Quarter-filled Kitaev-Hubbard Model: A Quantum Hall State in an Optical Lattice

TL;DR

This paper explores how cold atoms in honeycomb optical lattices with strong interactions and spin-orbit coupling can realize quantum Hall states with chiral edge modes at quarter filling.

Contribution

It demonstrates the existence of quantum Hall states with chiral edge states in a quarter-filled Kitaev-Hubbard model with spin-orbit coupling.

Findings

Chiral edge states exist within a finite parameter range.

Non-zero Chern number bands are realized in the non-interacting limit.

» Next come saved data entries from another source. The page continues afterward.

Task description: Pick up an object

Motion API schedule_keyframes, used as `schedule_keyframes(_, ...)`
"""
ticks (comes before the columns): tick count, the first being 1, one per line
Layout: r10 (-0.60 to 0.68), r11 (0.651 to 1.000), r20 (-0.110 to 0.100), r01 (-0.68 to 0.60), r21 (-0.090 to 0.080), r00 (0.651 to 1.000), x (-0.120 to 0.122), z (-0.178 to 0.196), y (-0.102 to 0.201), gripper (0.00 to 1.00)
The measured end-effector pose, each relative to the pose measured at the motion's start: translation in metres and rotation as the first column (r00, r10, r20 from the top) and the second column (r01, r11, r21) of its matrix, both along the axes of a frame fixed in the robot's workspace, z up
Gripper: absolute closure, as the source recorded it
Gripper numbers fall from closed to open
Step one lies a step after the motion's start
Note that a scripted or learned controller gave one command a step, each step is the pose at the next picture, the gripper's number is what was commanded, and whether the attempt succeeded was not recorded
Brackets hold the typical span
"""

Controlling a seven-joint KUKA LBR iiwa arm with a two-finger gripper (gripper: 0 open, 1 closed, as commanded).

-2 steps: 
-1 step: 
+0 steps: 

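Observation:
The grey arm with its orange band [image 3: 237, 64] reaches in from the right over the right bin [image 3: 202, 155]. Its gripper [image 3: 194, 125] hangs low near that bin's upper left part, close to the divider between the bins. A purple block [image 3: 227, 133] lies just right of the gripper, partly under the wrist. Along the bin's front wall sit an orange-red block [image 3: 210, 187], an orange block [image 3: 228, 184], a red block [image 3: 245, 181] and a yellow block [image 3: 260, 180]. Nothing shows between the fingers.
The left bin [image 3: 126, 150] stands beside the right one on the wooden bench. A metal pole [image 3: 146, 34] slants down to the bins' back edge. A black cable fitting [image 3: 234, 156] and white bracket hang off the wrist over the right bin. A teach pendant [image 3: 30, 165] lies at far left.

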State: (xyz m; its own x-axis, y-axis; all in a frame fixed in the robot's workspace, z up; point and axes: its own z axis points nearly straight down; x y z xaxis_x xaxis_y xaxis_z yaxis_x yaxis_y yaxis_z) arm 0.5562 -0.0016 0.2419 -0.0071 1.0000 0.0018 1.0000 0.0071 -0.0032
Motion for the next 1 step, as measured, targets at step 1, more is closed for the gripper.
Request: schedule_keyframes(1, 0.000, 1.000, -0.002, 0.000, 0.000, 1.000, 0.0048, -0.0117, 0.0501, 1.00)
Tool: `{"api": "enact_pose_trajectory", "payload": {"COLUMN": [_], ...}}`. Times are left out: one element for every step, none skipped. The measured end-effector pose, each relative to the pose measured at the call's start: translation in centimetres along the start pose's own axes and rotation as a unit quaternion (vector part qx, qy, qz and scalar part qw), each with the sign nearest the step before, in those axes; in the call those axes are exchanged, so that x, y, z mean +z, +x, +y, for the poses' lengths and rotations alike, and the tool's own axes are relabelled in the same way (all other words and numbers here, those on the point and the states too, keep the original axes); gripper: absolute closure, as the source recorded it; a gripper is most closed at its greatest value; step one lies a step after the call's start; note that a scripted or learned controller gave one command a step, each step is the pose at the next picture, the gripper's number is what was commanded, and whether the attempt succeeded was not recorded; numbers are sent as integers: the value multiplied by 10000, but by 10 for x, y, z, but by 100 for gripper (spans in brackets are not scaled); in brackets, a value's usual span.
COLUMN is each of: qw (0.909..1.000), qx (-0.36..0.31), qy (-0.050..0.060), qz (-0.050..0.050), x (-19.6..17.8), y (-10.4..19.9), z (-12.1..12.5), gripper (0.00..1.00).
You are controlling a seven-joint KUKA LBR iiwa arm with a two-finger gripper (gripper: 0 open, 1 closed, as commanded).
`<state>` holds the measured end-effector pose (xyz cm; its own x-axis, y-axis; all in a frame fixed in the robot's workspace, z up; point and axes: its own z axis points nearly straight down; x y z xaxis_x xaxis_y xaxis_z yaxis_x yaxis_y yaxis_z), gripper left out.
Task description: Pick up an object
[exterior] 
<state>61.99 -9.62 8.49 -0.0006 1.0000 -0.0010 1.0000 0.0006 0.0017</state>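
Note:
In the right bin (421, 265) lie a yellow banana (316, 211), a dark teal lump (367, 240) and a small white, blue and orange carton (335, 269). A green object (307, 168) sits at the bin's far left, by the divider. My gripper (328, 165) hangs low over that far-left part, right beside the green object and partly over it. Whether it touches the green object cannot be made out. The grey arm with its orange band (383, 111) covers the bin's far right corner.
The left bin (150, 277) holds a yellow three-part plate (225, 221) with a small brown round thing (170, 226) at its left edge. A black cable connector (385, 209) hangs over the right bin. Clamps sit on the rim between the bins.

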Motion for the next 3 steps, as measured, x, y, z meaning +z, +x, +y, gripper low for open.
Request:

Interactions can preserve quantum Hall states under certain conditions.

Abstract

We analyze the Physics of cold atoms in honeycomb optical lattices with on-site repulsion and spin-orbit couplings that break time reversal symmetry. Such systems, at half filling and large on-site repulsion, have been proposed as a possible realization of the Kitaev model. The spin-orbit couplings break the spin degeneracy and, if strong-enough, lead to four non-overlapping bands in the non-interacting limit. These bands carry non-zero Chern number and therefore the non-interacting system has non-zero angular momentum and chiral edge states at 1/4 and 3/4 filling. We have investigated the effect of interactions using the variational cluster perturbation theory and conclude that the chiral edge states exist in finite range of interaction and hopping parameter space.